● Problem requirements
With nothing left out, give the data back exactly.

● Dataset extract
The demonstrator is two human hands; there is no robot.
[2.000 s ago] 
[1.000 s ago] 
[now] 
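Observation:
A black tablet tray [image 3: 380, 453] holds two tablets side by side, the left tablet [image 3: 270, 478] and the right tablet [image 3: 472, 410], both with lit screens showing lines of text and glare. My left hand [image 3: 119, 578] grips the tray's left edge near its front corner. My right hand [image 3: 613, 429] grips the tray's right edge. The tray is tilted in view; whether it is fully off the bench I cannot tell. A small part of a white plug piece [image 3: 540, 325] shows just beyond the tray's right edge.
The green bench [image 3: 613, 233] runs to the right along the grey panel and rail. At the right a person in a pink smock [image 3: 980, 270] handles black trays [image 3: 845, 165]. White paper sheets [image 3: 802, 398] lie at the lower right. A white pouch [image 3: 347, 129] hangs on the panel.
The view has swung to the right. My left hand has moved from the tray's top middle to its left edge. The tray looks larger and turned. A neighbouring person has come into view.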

● Solution to this task
The demonstrator is two human hands; there is no robot.
[2.000 s ago] 
[1.000 s ago] 
[now] 
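Observation:
A black tablet tray [image 3: 380, 453] holds two tablets side by side, the left tablet [image 3: 270, 478] and the right tablet [image 3: 472, 410], both with lit screens showing lines of text and glare. My left hand [image 3: 119, 578] grips the tray's left edge near its front corner. My right hand [image 3: 613, 429] grips the tray's right edge. The tray is tilted in view; whether it is fully off the bench I cannot tell. A small part of a white plug piece [image 3: 540, 325] shows just beyond the tray's right edge.
The green bench [image 3: 613, 233] runs to the right along the grey panel and rail. At the right a person in a pink smock [image 3: 980, 270] handles black trays [image 3: 845, 165]. White paper sheets [image 3: 802, 398] lie at the lower right. A white pouch [image 3: 347, 129] hangs on the panel.
The view has swung to the right. My left hand has moved from the tray's top middle to its left edge. The tray looks larger and turned. A neighbouring person has come into view.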

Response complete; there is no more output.